The records below are to be output exactly, except for their pictures.
::::::::::
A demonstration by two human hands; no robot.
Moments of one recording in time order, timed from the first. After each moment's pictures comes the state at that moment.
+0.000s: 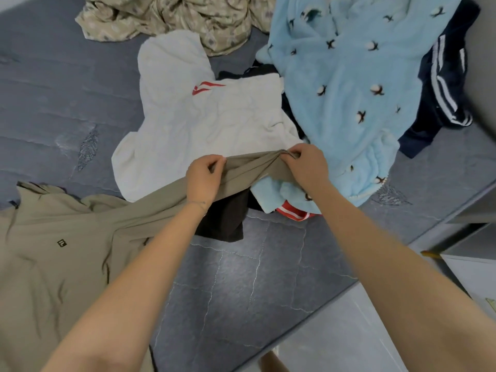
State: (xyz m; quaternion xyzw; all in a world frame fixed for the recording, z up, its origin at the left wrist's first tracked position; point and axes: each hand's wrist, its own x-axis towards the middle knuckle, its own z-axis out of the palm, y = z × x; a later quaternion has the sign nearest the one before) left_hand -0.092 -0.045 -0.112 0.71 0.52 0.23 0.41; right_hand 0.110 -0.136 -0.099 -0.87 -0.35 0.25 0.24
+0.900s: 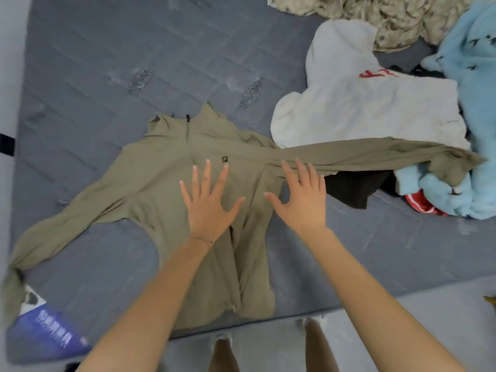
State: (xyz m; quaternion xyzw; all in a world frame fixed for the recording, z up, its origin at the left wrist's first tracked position) left_hand -0.529 -0.137 -0.064 0.76 0.64 0.05 0.10; right_hand -0.326 -0.164 -0.034 -0.76 -0.62 0.17 0.11
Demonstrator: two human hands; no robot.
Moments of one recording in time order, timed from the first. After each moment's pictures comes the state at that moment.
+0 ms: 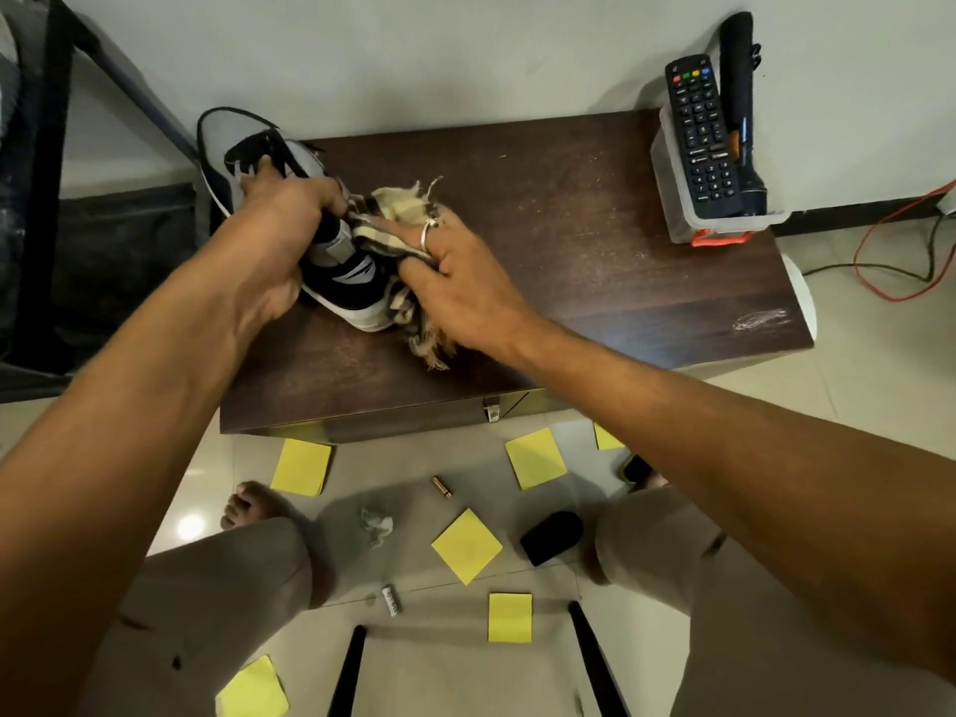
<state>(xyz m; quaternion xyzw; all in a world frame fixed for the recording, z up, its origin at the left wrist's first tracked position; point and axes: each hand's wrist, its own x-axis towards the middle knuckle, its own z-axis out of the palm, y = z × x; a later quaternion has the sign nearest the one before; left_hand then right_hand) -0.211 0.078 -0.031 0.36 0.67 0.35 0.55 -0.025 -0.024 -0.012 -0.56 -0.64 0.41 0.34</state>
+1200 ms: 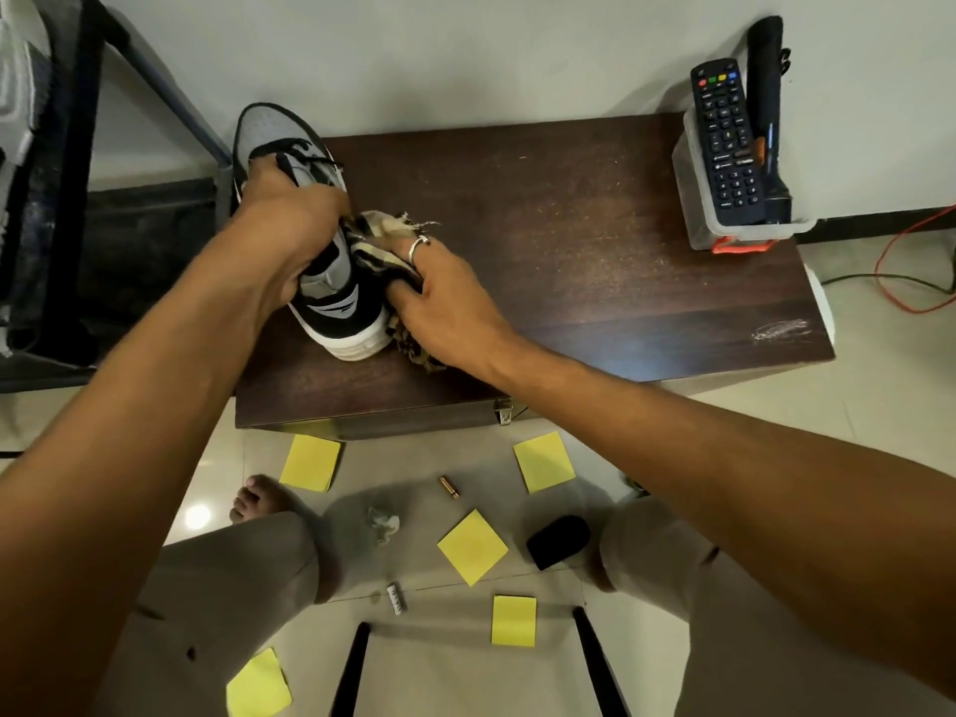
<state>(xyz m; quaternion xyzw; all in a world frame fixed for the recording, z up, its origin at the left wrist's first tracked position) -0.199 0.057 0.005 0.40 0.78 0.28 0.40 -0.054 -0.028 -0.026 -0.56 -0.62 0.45 0.32</state>
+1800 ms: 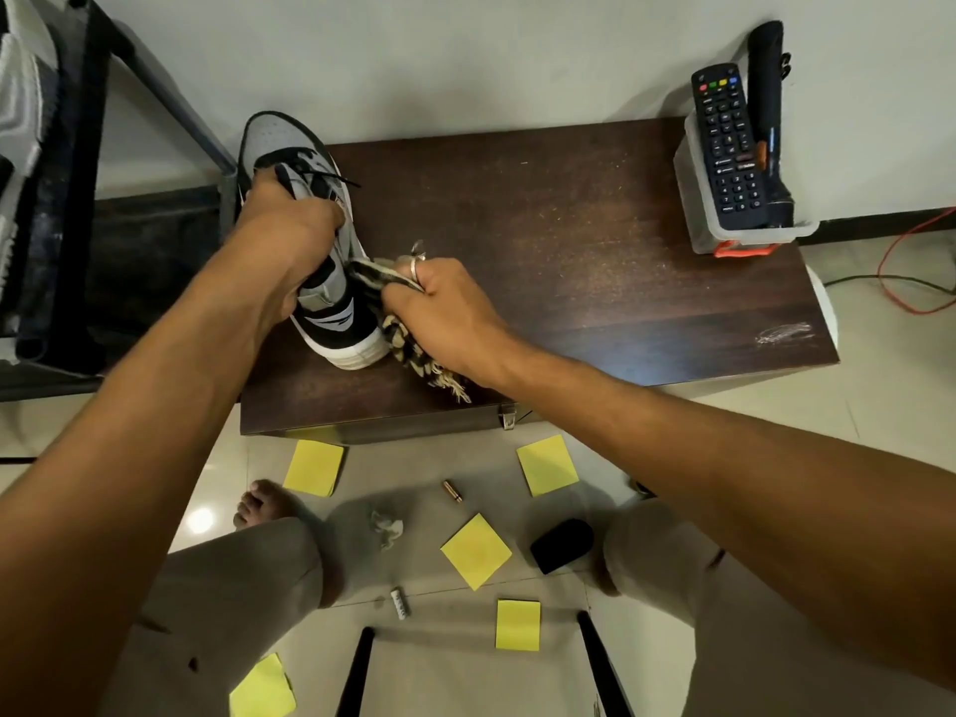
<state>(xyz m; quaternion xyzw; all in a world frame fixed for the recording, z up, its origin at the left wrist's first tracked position) -0.201 0.051 0.009 0.39 0.76 0.29 0.44 -0.054 -0.033 -0.010 -0.58 -0.55 0.53 0.30</state>
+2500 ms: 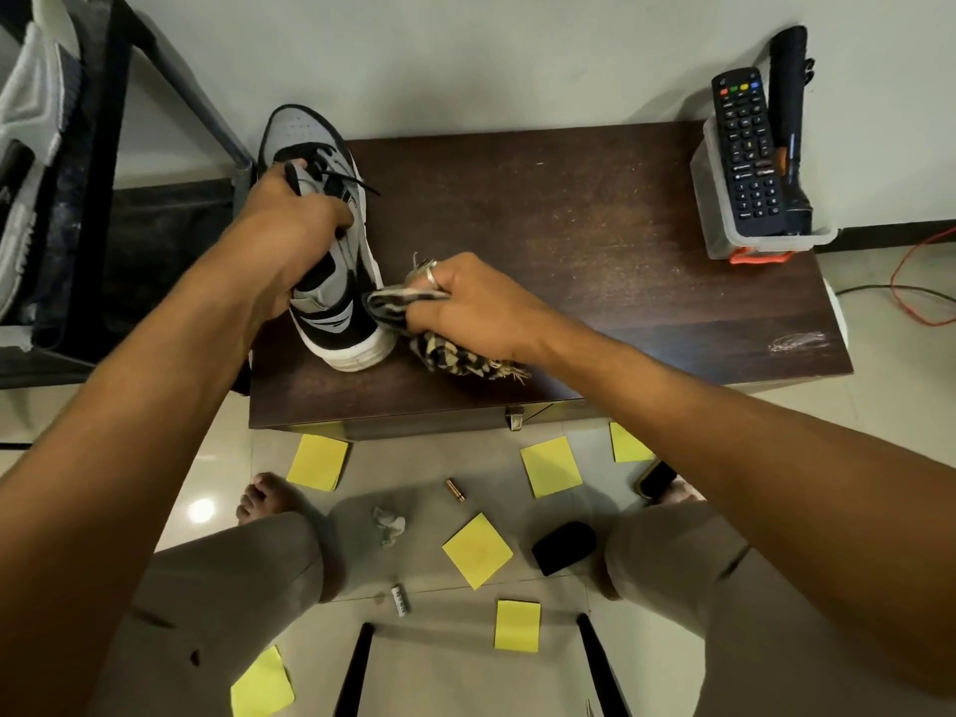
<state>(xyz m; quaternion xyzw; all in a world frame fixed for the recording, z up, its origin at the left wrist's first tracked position) -0.206 0.041 0.026 0.41 0.75 0.27 0.44 -0.036 -0.019 -0.004 -0.54 -0.66 0.50 0.17</state>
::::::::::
=== Expected output ===
A demonstration by two human hands; no robot.
Moments of one recording in time order, timed from the first. After each moment's pictures comes the state at that moment.
+0.000s: 
State: (xyz m; quaternion xyzw; all in a world frame fixed for the recording, z up, its origin at the left wrist's first tracked position; point and axes: each hand's wrist, its own x-axis towards the middle knuckle, its own z-axis out of the palm, y = z × x; a later quaternion has the sign nearest the one before) left_hand -0.092 -0.045 -0.112 0.71 0.52 0.23 0.41; right_hand 0.110 -0.136 -0.099 -0.87 -0.35 0.25 0.24
+0.900s: 
State: (xyz m; quaternion xyzw; all in a world frame fixed for the recording, z up, its origin at the left wrist's first tracked position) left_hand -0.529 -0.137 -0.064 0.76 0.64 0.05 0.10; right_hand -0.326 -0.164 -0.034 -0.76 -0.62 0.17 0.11
Demonstrator: two human hands; no robot.
Moments of one recording in time order, timed from the first. After each moment's pictures comes the state at that moment.
+0 ms: 
<state>(xyz m; quaternion xyzw; all in a world frame fixed for the recording, z up, its origin at the left wrist's first tracked position; point and axes: each hand's wrist, its own x-axis towards the middle knuckle, its own z-axis out of the palm, y = z × x; a later quaternion has the sign nearest the one before; left_hand then right_hand) -0.211 0.078 -0.031 0.36 0.67 0.35 0.55 -0.025 -0.024 -0.012 -0.56 -0.64 0.41 0.34</state>
+1200 ms: 
<state>(xyz m; quaternion xyzw; all in a world frame fixed for the recording, z up, its origin at the left wrist's first tracked position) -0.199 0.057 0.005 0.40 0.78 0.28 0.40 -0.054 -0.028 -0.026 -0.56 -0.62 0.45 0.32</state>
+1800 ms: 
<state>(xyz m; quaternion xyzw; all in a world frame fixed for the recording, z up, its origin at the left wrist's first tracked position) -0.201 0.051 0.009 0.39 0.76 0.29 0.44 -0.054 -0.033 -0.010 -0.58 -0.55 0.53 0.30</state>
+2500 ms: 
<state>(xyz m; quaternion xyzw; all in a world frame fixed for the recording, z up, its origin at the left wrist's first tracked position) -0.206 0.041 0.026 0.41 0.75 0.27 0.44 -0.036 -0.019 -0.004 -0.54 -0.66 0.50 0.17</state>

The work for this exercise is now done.